The kernel web worker: it executes the kernel (e.g. evaluate the code snippet from a notebook sent by the main thread). It mounts a
DriveFS
into the Emscripten filesystem.The service worker: it serves website assets from cache (to work offline). And it can also capture any other network requests.
Assuming the kernel executes the following python snippet code writing into a text file:
Path("dummy.txt").write_text("Writing on Emscripten filesystem")
Here is a simplification sequence of interaction happening to perform the filesystem operation:
When the code interact with the filesystem, it interacts with the
Emscripten virtual filesystem.
That virtual filesystem allows classical code (like the Python snippet in this example)
to be run with little or no change. Moreover the virtual filesystem allows developer to
provide their own mechanism for dealing with filesystem io through a
filesystem API.
In the sequence, we simplify the API triggered to a single put
(in truth multiple
calls will happen when writing a file). As we plugged a custom drive implementation
DriveFS
, the put resolution will therefore be the responsibility of that code. The
logic in place is to start a POST HTTP request on the /api/drive
endpoint with a body
describing the filesystem operation to be performed. In this case, it looks like:
{
"method": "put",
"path": "/dummy.txt",
"data": { "format": "text", "data": "Writing on Emscripten filesystem" }
}
That request is meant to be captured by the service worker (defined in the
@jupyterlite/server
package). The service worker will forward the HTTP request to the
main thread via a message in a BroadcastChannel
named /api/drive.v1
.
That message will be captured by the BroadcastChannelWrapper
that is instantiated in
the plugin @jupyterlite/server-extension:emscripten-filesystem
. That wrapper is aware
of the Jupyter contents manager to answer the request. For example, in the case of a
put
operation, the save
method of contents manager will be called.

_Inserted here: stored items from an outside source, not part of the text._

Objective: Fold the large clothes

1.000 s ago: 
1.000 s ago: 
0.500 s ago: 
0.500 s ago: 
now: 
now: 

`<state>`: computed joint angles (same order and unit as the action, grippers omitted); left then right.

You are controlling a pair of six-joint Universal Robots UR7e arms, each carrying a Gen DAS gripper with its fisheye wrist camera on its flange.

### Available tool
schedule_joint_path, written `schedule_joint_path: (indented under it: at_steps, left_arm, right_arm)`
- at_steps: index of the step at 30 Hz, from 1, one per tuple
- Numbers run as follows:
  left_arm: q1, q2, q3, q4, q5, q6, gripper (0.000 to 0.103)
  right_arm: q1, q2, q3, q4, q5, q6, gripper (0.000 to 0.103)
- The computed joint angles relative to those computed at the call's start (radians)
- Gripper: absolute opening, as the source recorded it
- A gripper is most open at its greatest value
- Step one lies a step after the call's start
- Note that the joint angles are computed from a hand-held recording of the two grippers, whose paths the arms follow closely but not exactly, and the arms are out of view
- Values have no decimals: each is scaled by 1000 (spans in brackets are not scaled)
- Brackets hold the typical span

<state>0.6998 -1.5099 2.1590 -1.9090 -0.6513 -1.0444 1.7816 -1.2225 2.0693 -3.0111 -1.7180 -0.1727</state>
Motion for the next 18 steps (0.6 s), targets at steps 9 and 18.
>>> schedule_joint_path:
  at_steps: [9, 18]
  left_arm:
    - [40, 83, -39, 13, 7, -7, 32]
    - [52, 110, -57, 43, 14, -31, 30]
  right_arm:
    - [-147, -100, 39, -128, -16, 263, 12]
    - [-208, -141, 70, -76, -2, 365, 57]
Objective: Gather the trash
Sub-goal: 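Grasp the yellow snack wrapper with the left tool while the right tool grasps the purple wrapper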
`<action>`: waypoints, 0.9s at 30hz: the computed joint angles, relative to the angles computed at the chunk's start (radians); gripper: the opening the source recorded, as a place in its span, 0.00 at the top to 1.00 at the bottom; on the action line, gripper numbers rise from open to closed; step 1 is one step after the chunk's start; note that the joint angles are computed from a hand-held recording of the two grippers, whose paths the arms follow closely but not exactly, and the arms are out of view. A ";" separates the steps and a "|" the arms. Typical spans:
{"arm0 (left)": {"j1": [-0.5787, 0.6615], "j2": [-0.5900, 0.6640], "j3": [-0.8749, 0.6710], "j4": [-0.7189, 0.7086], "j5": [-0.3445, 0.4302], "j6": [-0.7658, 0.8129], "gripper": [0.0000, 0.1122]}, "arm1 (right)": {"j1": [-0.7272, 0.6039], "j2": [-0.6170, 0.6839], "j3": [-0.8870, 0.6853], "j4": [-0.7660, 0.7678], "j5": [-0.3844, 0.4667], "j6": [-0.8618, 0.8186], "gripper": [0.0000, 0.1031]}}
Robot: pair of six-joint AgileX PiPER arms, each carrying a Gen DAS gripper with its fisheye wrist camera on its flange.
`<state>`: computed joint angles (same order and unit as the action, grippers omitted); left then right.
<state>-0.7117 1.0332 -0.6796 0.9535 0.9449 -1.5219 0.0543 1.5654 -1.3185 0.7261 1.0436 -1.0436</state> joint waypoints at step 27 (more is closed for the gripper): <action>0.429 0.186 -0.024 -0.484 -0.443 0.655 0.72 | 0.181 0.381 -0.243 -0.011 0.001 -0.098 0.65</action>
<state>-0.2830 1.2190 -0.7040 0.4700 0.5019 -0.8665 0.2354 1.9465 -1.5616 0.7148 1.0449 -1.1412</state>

Then the reply is propagated back (through the broadcast channel, then the network
request,…) to the Emscripten filesystem.
The need to use a HTTP request raises to the constrain of answering a synchronous API (aka the Emscripten filesystem) with an asynchronous API (aka the Jupyter contents manager).
That architecture makes it possible for lite kernel to access contents from a custom JupyterLab drive to have multiple sources of contents.